* Directions for this task
Print each line below verbatim, skipping every picture.

* Data shown
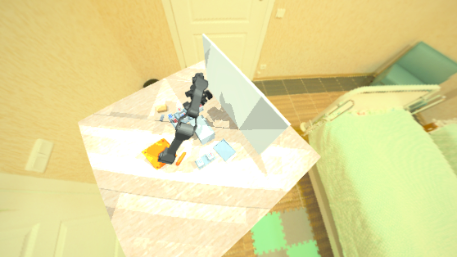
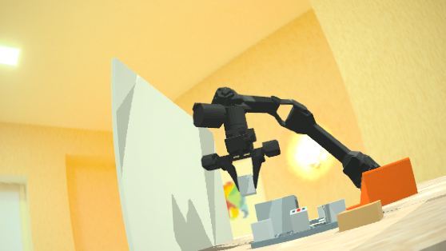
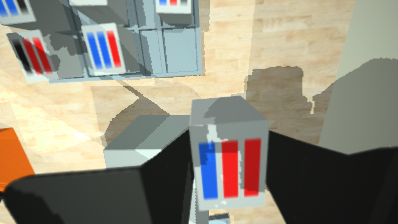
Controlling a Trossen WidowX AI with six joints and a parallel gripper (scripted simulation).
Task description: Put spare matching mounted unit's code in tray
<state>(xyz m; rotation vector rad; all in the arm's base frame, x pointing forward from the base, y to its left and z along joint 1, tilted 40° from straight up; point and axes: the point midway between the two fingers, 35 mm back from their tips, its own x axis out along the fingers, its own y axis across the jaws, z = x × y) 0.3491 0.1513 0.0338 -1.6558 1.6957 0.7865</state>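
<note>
Now: gripper tip 28 cm to the left of the striped spare, 13 cm past it and 9 cm above it. From my gripper tip the other things lie so: tan block 25 cm to the left, 19 cm behind, 12 cm below; grey mounted unit 10 cm to the right, 8 cm below, 6 cm behind.
</note>
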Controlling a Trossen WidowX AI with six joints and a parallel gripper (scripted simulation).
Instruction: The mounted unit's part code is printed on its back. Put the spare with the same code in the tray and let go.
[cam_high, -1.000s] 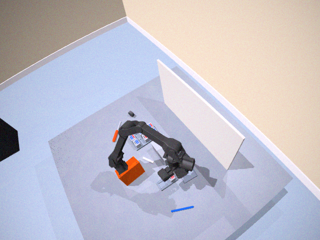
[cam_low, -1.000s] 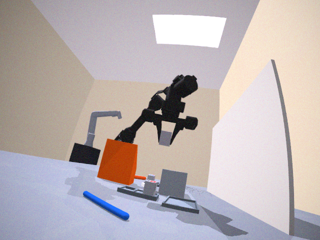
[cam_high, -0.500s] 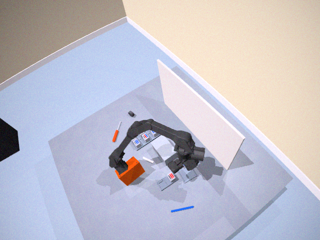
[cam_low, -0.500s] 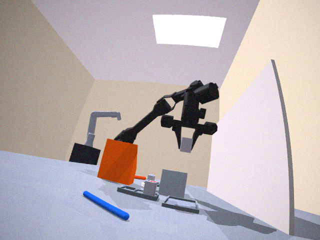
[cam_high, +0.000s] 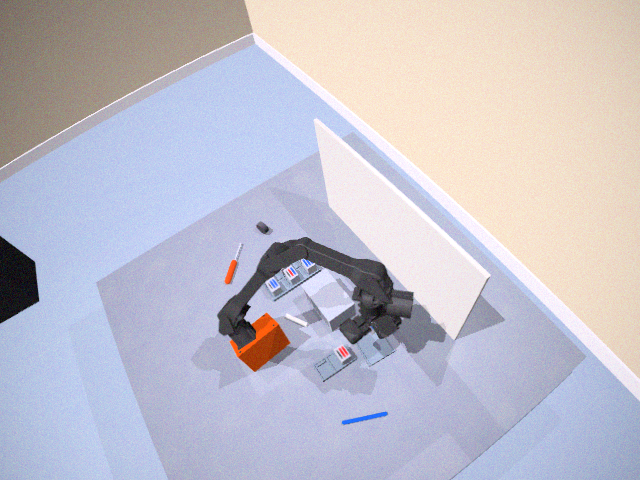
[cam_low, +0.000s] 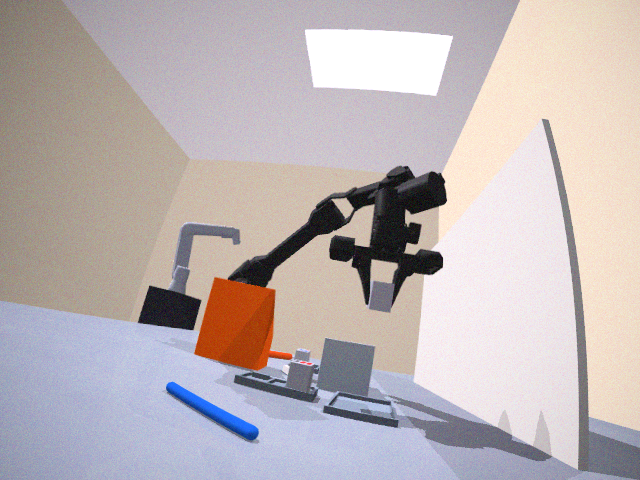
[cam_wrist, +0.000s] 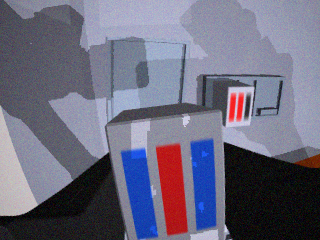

* Written solution
Controlling a Trossen WidowX AI with six joints and a parallel gripper (scripted simulation).
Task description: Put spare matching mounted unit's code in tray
<state>(xyz m; rotation vector rad; all in the arm's base frame, x pointing forward from the base, y to its left and z along joint 1, tilted 40° from straight up; point and axes: the point midway between the two fingers, 35 mm back from their tips, its own x axis out along the fingers, its own y axis across the jaws, z = x × y) 0.3491 0.1513 0.0338 -1.6558 1.6957 0.7865</state>
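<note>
Now: gripper tip 28 cm to the left of the striped spare, 13 cm past it and 9 cm above it. From my gripper tip the other things lie so: tan block 25 cm to the left, 19 cm behind, 12 cm below; grey mounted unit 10 cm to the right, 8 cm below, 6 cm behind.
</note>
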Controlling a Trossen WidowX AI with six joints and a parallel gripper (scripted simulation).
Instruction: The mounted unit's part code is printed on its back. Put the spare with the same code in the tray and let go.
[cam_high, -1.000s] 
[cam_low, -1.000s] 
[cam_high, -0.500s] 
[cam_low, -0.500s] 
[cam_high, +0.000s] 
[cam_low, +0.000s] 
[cam_wrist, +0.000s] 

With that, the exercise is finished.